How much information should I collect in onboarding?

Some simple economics


When building a website, it's important to know how much information to collect from customers. There's a simple tradeoff: Ask too little, and you can't serve your customers well. Ask too much, and customers will not want to continue business with you. This is even more acute if your company ships physical goods and pays for those costs. In that case, the marginal costs for shipping and the goods make it doubly important to ask for information when a customer signs up (this is called onboarding). Sending a shipment to a customer without knowing the customer would result in wasted money.

Here, I build a simple economic model that derives optimality conditions and implications in a scenario where the company's only choice is to decide how much information to collect during onboarding.


We design the sign-up process for a website. We have one control variable, the amount of information we collect from the user. You can think of it as the time it takes to complete the onboarding. Users do not like to spend time on onboarding, so the more information we ask from them, the lower the probability that users sign up.

If a user converts, the user generates revenue (through purchases), but these revenue also come with a fixed cost. You can think of these costs as shipping costs and the cost of buying inventory. I model all this in a simple way: Assume that there is exactly one shipment, with shipping cost of \(c\) and revenue of \(r\). Revenue increases in the information collected because, with more information, it's easier to serve the customer's needs.

Instead of modeling the control variable directly, we instead simplify (without loss of generalizability) to just model the relation between the revenue \(r\) and the conversion probability \(p(r)\).

This brings us to the value function of

\[ V(x) = p(r)[r - c] \]

As laid out in the text, we are assuming \(p'(x)<0\). We are also assuming that the standard condition of \(p''(x)>0\) holds, which ensures convexity and thus a unique global optimum of the objective function.

Here, I could go on by deriving a first-order condition and stating conditions about the optimal amount of information required. It turns out that this isn't necessary: The value function is identical to the problem of maximizing firm profitability, and it has a well-known and beautiful solution, the markup rule:

\[ r^* = c \cdot \frac{1}{1 - \frac{1}{\epsilon}} \]

Where \(\epsilon\) is the elasticity of demand that describes the percentage change in the conversion rate \(p\) for each percentage change in revenue \(r\).

So the revenue from the optimal amount of information is a scaled version of the marginal cost. The higher the elasticity, the closer the revenue to the marginal cost, and thus the less information collected. This makes sense: If your customers hate that you ask them questions, then you should ask fewer questions.
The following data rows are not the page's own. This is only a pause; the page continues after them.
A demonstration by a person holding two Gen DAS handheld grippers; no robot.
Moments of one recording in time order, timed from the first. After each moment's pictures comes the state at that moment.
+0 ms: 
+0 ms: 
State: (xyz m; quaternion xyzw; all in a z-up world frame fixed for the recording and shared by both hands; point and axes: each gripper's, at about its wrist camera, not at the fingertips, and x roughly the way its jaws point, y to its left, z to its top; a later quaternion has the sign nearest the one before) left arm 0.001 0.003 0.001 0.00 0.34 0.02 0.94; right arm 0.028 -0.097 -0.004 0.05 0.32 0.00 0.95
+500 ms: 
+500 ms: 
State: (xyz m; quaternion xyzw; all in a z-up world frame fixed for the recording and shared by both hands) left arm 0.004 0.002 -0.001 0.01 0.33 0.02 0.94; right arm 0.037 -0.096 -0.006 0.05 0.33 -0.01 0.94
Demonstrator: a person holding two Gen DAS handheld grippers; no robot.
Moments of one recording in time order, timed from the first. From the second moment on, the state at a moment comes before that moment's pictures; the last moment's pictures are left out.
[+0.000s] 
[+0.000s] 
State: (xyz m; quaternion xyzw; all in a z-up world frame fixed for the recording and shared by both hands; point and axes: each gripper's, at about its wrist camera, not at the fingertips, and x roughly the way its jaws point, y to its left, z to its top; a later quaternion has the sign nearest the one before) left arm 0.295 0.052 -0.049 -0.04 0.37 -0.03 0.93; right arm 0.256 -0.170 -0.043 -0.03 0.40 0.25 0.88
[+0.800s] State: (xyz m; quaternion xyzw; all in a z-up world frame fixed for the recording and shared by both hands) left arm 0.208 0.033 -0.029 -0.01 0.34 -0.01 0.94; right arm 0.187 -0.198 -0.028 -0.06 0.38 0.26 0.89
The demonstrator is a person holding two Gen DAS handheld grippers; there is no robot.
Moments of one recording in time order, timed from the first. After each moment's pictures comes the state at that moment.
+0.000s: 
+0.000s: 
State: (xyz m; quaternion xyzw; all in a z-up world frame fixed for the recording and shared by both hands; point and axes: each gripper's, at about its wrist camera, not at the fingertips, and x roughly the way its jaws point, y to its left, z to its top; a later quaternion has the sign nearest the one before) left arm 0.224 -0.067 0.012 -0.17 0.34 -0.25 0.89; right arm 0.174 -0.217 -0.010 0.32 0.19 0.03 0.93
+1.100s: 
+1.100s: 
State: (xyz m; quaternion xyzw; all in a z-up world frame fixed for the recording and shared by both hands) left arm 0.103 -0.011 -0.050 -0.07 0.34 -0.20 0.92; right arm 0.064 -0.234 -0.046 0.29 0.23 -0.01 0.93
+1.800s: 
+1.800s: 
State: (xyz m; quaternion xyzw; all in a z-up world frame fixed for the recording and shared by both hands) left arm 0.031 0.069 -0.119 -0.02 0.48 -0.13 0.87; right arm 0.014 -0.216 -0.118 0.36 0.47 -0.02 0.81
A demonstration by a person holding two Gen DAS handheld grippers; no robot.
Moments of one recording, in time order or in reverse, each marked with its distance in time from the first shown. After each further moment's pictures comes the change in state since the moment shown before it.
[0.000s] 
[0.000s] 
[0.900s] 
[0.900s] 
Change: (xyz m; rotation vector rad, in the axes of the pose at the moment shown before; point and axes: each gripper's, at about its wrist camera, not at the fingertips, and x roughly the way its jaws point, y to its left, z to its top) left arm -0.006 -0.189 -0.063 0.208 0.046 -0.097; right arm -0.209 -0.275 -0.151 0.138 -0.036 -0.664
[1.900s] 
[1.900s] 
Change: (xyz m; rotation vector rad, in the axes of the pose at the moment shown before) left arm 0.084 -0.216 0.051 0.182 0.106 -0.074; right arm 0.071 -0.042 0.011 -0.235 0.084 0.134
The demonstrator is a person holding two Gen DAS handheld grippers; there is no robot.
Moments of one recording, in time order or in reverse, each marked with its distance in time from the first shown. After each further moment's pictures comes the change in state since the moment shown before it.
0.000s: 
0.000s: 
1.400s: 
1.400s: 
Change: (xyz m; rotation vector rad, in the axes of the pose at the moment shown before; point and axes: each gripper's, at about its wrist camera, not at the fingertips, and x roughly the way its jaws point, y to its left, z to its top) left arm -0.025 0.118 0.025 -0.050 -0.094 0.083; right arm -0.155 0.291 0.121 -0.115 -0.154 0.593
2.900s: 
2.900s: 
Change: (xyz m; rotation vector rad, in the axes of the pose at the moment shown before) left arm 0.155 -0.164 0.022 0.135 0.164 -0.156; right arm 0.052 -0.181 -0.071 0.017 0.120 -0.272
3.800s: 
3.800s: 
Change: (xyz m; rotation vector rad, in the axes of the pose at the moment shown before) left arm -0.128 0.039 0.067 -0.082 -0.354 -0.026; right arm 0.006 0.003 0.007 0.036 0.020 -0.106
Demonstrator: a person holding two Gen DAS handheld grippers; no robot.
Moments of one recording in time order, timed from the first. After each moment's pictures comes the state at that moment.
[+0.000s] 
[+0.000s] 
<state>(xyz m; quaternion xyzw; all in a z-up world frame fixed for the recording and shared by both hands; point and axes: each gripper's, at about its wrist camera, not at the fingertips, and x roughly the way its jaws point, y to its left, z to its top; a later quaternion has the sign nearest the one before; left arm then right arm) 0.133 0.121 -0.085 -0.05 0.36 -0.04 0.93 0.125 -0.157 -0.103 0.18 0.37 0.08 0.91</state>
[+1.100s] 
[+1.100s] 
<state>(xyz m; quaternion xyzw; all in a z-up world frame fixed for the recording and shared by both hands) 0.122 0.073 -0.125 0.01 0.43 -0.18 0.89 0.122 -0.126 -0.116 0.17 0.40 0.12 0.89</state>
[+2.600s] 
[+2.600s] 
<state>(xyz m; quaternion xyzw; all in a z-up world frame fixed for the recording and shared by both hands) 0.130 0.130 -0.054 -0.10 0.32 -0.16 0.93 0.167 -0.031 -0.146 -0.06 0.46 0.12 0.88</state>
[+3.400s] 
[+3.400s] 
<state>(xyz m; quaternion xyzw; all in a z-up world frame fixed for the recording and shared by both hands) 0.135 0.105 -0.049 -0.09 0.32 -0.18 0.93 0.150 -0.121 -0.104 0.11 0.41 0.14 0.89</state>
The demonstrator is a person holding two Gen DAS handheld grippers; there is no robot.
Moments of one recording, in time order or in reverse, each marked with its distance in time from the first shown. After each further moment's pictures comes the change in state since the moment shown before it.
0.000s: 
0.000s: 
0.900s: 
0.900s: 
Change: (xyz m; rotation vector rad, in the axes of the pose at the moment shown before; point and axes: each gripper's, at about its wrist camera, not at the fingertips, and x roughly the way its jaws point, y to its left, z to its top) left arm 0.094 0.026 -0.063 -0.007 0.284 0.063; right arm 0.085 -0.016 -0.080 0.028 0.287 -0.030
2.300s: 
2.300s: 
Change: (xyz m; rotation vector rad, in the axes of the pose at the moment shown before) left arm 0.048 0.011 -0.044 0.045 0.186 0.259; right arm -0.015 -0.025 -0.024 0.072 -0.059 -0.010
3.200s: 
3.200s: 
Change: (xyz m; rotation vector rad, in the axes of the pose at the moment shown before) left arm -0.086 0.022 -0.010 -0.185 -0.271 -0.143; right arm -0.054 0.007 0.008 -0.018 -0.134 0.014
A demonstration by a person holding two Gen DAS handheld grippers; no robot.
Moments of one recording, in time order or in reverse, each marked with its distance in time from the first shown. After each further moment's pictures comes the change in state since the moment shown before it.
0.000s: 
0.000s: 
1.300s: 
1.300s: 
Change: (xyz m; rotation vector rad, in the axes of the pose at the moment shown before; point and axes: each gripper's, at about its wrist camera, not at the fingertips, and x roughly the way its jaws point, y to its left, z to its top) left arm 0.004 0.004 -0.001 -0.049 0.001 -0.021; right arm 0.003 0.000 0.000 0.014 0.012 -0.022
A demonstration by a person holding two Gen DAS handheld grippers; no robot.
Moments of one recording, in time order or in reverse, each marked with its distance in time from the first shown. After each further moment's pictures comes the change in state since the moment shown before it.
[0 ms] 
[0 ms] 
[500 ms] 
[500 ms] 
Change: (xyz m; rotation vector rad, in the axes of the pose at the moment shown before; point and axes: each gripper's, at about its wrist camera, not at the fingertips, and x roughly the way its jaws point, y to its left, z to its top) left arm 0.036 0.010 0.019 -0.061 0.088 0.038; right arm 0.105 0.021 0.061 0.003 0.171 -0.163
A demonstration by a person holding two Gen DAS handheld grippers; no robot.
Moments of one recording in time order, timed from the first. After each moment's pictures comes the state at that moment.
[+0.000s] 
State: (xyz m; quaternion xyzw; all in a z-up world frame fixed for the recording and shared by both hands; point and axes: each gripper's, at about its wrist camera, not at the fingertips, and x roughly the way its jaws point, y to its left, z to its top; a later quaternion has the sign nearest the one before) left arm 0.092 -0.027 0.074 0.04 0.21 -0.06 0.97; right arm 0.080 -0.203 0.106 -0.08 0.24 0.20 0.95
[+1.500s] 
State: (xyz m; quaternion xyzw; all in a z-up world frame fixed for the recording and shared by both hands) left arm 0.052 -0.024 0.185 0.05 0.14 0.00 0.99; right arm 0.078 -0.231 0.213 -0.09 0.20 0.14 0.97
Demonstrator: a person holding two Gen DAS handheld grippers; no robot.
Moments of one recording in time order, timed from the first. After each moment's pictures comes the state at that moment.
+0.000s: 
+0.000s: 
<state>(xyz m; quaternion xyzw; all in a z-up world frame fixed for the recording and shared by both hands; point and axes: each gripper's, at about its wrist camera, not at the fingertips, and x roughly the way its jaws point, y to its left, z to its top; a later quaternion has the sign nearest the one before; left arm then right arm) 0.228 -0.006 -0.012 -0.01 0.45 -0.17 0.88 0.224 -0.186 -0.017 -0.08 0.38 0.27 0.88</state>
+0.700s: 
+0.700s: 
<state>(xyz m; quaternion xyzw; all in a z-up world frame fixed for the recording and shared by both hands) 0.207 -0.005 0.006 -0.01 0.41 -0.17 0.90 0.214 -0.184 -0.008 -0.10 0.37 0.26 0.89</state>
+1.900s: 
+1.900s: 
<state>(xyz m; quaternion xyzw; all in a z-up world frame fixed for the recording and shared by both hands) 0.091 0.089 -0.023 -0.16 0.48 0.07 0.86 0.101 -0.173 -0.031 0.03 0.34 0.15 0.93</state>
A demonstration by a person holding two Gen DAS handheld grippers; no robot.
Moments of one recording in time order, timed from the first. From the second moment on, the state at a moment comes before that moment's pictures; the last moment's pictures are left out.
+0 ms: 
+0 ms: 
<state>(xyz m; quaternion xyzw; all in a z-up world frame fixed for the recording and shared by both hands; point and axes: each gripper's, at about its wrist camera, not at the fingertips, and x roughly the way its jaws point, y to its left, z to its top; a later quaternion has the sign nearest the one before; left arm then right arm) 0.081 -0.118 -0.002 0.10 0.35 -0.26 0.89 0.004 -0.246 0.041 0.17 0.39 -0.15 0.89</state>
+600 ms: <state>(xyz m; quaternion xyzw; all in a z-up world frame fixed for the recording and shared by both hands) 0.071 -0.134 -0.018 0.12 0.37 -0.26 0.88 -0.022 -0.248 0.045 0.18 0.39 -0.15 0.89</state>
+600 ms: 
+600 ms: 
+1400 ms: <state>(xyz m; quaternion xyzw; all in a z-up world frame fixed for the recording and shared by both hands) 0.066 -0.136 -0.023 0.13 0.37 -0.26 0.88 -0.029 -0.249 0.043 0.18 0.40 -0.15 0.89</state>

From this equation, we get one direct implication: The higher the marginal cost, the more information you should collect from your customers. Let's say that your marginal cost increases. The economist's first response to that is the optimal prices should increase. The model above has the less obvious implication that you should also be more aggressive in collecting information from your customers.

The markup rule can also be used to compare industries. For instance, compare a software company, with negligible marginal costs, with a company that ships physical good. Because the software company has much lower marginal costs for achieving a certain revenue, we'd expect them to ask their customers for much less information. The equation is neat because it not only predicts the direction, but also the magnitude of the effect.

What if some users have higher revenue than others? Let's model that by allowing for a user-specific revenue factor \(f\):

\[ V(x) = p(r)[r\cdot f - c] \]

For intuition, it's useful to think of \(f\) as a multiplier that is one on average. With this new objective function, the optimal value of \(r\) is

\[ r^* = \frac{c}{f} \cdot \frac{1}{1 - \frac{1}{\epsilon}} \]

Since there is a one-to-one relationship between \(r\) and the information we ask for, this implies that we need to ask less valuable customers for more information. However, this equation has an even stronger implication: The customer's total revenue, \(r^*f\), is independent of \(f\), assuming we are holding the elasticity constant as we are changing \(f\).

This is a signal that the formulation I chose might be too simplistic and potentially misleading. As noted above, I started the model by simplifying: Instead of modeling the control variable \(x\), the information to be collected from the customer, I instead modeled the relation between the user revenue and the conversion probability. To understand the mechanisms better, it might help to directly model \(x\) and write:

\[ V(x) = p(x)[r(x)\cdot f - c] \]

If I pick the specification of

\[ p(x) = p_0 + c_pe^{-b_p ln(x)} \quad r(x) = r_0 + c_re^{b_r ln(x)} \]

Then I can derive a couple of special cases. For instance, if \(p_0=0=r_0\), then both \(p\) and \(r\) have a constant elasticity, and the markup rule holds globally. However, this does look different with constants: Usually, we obtain that the optimal revenue will increase in user quality \(f\). For instance, consider a case in which the exponent in \(p(x)\) is large. In that case, it would never be reasonable to have equal revenue for high-value and low-value customers, because it's simply too hard to move low-value customers away from their default revenue of \(r_0\).